Task statement: What is needed is an exact copy of the lines from the one containing "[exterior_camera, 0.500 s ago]" through the final line of the material below.

+++++

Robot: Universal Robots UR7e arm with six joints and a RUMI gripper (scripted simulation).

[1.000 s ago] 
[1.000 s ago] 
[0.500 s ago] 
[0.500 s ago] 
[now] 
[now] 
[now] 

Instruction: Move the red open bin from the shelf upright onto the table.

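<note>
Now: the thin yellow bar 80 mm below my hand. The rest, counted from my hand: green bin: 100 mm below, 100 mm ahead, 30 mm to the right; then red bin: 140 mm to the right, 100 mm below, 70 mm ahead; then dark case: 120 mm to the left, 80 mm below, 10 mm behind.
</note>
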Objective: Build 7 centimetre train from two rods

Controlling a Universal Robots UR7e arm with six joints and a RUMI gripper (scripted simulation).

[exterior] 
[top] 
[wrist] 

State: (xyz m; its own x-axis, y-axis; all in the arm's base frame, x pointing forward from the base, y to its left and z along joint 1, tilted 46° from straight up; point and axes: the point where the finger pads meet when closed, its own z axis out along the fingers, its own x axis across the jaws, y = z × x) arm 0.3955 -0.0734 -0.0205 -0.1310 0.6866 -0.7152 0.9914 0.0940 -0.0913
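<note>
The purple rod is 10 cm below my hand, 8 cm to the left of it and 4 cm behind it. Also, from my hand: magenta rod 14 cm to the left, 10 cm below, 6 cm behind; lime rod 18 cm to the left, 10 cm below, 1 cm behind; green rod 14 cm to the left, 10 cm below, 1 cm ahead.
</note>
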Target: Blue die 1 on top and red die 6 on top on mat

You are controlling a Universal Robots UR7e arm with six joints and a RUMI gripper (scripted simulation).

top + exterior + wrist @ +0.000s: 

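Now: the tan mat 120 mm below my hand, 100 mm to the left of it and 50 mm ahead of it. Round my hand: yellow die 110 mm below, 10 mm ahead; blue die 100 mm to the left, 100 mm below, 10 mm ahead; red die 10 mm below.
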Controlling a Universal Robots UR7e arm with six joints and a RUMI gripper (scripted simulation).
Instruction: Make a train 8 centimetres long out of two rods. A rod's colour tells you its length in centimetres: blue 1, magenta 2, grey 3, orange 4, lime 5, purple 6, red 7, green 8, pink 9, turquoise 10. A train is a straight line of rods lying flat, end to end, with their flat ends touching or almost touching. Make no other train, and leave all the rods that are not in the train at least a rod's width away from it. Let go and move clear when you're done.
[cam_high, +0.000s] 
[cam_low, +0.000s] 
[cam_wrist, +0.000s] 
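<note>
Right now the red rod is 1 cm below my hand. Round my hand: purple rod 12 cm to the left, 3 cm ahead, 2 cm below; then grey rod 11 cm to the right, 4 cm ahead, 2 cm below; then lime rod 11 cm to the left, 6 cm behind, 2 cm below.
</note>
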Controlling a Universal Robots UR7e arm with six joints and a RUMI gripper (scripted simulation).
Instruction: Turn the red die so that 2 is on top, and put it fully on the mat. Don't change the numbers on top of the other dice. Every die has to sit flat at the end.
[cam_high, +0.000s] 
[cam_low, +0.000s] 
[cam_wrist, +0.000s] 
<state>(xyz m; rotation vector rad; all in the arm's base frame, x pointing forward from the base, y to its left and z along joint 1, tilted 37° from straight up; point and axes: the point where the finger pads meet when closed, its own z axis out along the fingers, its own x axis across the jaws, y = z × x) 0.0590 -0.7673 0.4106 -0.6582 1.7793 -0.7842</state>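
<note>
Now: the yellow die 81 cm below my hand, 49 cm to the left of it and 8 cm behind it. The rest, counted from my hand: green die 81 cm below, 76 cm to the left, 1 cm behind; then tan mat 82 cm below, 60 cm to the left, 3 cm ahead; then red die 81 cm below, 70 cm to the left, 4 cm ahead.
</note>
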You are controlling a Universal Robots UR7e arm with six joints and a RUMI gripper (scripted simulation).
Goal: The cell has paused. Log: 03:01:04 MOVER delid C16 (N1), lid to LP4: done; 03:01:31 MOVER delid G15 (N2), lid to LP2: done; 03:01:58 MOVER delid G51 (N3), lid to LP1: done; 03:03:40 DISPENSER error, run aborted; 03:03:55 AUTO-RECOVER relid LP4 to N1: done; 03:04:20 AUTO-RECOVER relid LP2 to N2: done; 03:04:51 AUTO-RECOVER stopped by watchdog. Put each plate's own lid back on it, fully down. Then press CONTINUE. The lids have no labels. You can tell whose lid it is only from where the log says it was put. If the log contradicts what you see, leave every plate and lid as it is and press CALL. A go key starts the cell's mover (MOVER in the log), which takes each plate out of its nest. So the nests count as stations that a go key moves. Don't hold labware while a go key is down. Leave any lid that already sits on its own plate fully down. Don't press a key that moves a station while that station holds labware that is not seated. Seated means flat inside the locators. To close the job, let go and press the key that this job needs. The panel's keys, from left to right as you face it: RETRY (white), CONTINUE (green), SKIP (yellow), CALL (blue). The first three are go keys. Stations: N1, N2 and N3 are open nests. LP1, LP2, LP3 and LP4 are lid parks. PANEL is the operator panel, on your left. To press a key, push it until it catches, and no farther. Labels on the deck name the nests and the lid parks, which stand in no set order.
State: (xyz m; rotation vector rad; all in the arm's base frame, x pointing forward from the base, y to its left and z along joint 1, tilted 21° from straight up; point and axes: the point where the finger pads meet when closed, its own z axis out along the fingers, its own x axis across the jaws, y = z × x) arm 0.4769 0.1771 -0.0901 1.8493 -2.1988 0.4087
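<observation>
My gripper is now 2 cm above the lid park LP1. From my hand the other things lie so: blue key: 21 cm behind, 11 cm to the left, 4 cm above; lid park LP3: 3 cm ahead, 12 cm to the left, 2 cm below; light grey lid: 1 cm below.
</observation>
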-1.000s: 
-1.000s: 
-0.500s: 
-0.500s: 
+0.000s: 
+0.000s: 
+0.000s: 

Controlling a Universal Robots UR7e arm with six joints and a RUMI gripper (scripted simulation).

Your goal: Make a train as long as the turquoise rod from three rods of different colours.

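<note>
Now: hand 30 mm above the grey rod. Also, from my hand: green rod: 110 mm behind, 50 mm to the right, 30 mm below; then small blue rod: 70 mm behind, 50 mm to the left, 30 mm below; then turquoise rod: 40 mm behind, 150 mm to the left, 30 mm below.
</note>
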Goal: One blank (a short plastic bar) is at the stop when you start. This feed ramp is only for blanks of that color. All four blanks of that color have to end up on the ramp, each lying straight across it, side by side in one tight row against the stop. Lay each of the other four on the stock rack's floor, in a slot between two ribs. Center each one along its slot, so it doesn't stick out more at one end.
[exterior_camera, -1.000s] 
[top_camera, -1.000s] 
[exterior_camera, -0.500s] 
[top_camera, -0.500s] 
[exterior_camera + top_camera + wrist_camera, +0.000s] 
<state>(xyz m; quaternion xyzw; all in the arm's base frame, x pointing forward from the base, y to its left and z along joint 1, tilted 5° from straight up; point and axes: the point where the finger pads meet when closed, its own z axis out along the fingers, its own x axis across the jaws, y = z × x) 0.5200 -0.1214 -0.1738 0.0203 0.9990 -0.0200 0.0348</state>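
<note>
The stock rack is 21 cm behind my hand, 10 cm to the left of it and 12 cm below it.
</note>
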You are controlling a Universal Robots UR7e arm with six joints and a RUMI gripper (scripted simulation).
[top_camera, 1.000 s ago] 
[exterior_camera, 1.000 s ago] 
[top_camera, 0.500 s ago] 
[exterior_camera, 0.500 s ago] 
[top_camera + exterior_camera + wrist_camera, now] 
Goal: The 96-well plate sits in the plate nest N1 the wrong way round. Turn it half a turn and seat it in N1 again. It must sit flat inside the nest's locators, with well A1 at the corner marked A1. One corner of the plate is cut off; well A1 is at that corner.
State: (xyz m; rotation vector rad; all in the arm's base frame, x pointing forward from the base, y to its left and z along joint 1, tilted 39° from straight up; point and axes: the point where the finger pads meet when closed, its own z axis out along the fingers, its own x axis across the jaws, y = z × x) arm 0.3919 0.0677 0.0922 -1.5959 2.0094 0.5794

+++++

Written reply:
[exterior_camera, 0.500 s ago] 
[top_camera + exterior_camera + wrist_camera, now] 
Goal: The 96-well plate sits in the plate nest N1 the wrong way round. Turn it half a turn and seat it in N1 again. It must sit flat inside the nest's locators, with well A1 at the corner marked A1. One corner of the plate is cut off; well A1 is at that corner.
State: (xyz m; rotation vector rad; all in the arm's base frame, x pointing forward from the base, y to its left and z along joint 1, tilted 39° from straight up; point and axes: the point where the finger pads meet when closed, its own z axis out along the fingers, its own x axis across the jaws, y = z × x) arm 0.3919 0.0677 0.0922 -1.5959 2.0094 0.5794

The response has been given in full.